== TASK PROMPT ==
Would you pull out every line of the material that contains the string "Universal"?

----------

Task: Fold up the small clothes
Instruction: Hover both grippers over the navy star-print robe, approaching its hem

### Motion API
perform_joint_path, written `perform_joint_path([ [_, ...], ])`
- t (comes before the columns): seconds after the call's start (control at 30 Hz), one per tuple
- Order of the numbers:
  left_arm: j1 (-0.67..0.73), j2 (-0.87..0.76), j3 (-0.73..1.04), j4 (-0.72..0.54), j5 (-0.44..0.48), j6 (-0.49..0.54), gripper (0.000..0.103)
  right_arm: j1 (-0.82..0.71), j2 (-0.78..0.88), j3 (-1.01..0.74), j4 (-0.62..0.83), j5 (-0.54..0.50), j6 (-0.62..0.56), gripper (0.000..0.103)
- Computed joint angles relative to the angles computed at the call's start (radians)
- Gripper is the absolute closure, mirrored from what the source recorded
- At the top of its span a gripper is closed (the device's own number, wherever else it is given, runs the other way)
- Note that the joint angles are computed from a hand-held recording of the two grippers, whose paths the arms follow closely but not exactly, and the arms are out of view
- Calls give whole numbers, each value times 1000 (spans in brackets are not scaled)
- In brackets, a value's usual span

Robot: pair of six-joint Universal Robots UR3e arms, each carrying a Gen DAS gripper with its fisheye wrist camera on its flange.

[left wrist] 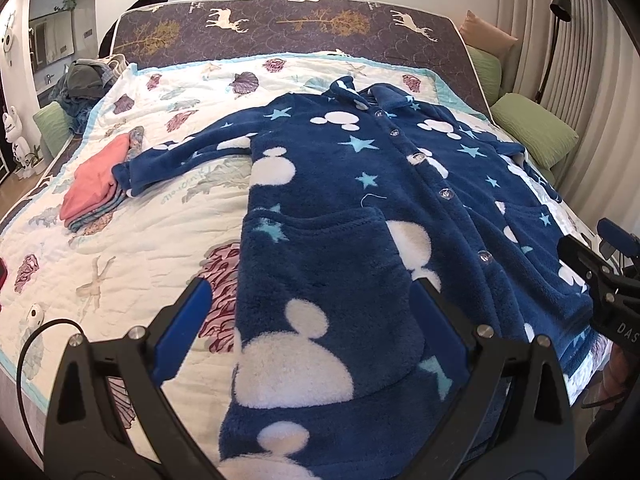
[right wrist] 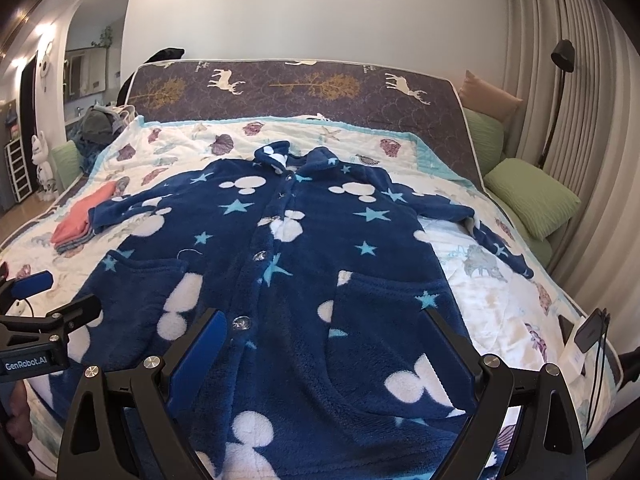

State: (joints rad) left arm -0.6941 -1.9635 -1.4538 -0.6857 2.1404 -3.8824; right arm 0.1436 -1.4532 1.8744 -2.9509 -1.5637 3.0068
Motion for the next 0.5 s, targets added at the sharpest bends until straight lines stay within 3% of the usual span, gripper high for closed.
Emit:
perform_joint_path([
  [0.5,77,18,4,18,-98,33,4,-14,54,-108,137,-42,65,6],
])
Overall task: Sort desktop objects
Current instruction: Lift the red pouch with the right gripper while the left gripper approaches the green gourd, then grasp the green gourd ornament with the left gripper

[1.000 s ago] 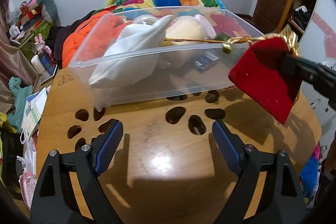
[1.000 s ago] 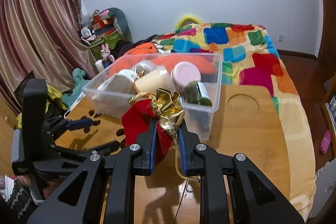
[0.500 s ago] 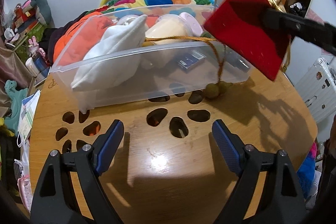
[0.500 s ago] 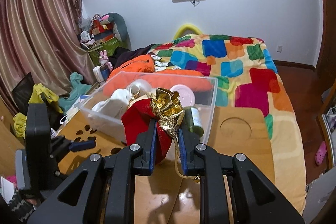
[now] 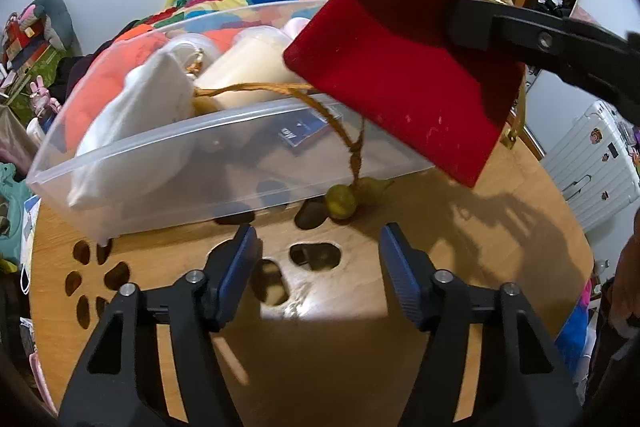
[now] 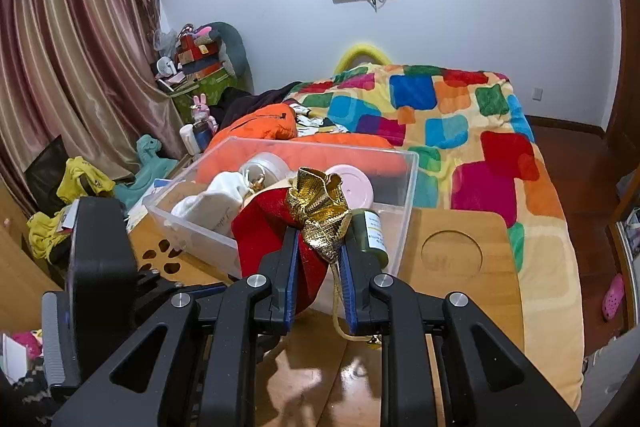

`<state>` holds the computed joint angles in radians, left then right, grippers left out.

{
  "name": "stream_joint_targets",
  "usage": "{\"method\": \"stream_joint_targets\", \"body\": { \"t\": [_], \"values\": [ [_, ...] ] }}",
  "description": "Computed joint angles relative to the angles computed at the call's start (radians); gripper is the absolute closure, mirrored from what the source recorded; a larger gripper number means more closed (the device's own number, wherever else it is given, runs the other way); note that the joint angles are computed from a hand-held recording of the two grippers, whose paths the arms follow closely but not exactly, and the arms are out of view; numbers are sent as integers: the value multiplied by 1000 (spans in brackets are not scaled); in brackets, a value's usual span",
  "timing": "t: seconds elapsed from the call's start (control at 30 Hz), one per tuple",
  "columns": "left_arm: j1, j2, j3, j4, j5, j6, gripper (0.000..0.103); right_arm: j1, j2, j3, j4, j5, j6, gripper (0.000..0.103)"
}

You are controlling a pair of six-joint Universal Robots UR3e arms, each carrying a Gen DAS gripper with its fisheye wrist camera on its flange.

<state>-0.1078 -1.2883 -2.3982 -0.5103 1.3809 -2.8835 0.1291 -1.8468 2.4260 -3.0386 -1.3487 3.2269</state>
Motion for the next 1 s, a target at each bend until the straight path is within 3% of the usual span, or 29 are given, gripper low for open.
{"method": "stream_joint_targets", "body": {
  "t": [0.5,0.67,0.8,1.0],
  "values": [
    [-190,-214,127,106,152,-132,49,-136,-74,74,32,141,-91,86],
    [-189,-224,128,115,139,-142,52,-160,-85,86,41,163,-108,86],
    [-178,-224,129,108,118,-147,66,-168,-92,94,45,170,-114,86],
    [-174,-201,101,122,113,-129,71,-161,-75,89,37,164,-109,86]
  ]
}}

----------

== EXERCISE SOLUTION ==
Robot: pair of six-joint Universal Robots UR3e arms, each carrying a Gen DAS gripper with its fisheye wrist camera on its flange.
You are controlling a pair of six-joint Universal Robots UR3e arms, each carrying a Gen DAS gripper with its fisheye wrist camera on its flange.

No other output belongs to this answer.